== Task statement ==
Lines outside the range are not wanted. Give again exactly the lines between the line holding "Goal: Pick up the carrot" and the line holding "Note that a", inclusive, from the listing below.

== Recorded data ==
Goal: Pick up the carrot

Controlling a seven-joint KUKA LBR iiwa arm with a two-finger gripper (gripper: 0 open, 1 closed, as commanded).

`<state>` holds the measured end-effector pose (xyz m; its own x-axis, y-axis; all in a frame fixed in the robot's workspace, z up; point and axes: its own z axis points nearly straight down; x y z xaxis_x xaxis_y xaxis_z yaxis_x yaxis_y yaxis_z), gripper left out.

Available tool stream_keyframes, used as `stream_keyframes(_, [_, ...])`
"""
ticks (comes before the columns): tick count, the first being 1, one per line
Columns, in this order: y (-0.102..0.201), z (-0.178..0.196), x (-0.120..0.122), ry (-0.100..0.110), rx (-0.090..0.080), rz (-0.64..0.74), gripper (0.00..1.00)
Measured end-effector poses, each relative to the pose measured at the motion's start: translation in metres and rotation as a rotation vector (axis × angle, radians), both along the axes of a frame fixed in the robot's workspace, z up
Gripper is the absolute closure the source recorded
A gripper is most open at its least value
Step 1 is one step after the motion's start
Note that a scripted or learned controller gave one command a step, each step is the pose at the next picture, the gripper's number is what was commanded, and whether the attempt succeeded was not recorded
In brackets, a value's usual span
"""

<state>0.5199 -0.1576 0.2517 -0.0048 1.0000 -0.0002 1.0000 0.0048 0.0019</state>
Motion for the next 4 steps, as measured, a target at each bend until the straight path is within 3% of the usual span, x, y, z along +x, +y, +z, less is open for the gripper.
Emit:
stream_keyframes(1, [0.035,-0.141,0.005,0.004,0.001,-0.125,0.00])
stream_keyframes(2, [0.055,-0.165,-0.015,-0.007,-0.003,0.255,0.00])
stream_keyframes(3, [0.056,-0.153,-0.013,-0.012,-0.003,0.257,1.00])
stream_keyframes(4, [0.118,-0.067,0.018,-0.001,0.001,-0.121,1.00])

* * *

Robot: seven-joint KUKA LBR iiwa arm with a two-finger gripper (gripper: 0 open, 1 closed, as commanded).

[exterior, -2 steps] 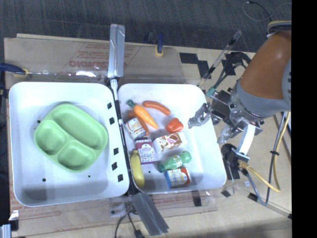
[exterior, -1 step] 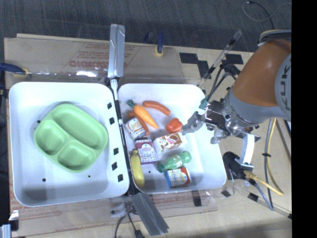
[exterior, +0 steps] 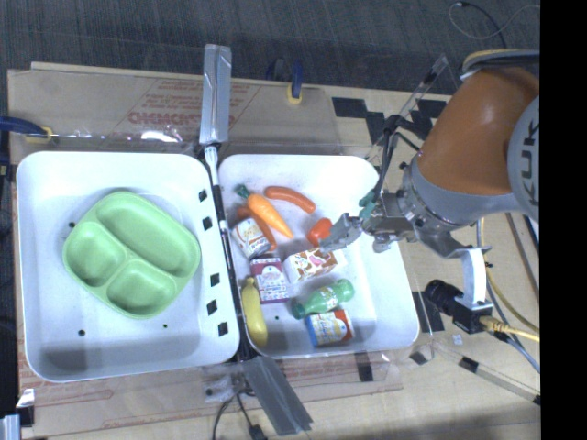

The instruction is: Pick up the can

== Response to the exercise ==
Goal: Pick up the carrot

Controlling a seven-joint KUKA LBR iiwa arm with a two-finger gripper (gripper: 0 open, 1 closed, as commanded).

`<state>` holds the measured end-effector pose (xyz m; its own x-axis, y-axis; all in a frame fixed in the robot's workspace, z up; point and axes: its own z axis points nearly straight down; x y z xaxis_x xaxis_y xaxis_z yaxis_x yaxis_y yaxis_z), gripper left out.

Available tool stream_keyframes, used as `stream_keyframes(_, [_, ...])`
"""
ticks (comes before the columns): tick count, the first being 1, one per line
Columns, in this order: y (-0.102..0.201), z (-0.178..0.196), x (-0.120..0.122), ry (-0.100..0.110), rx (-0.090..0.080), rz (-0.64..0.74), gripper (0.00..1.00)
Measured end-effector poses, each relative to the pose measured at the motion's start: translation in metres and rotation as a rotation vector (axis × angle, radians), both along the axes of a frame fixed in the robot's workspace, z up
Gripper is the absolute closure the source recorded
A gripper is most open at its least value
Step 1 is one step after the motion's start
Note that a scripted or learned controller gave one command a step, each step is the pose at the next picture, the gripper's number is what was commanded, and whether the attempt succeeded was not recorded

The output contains nothing more.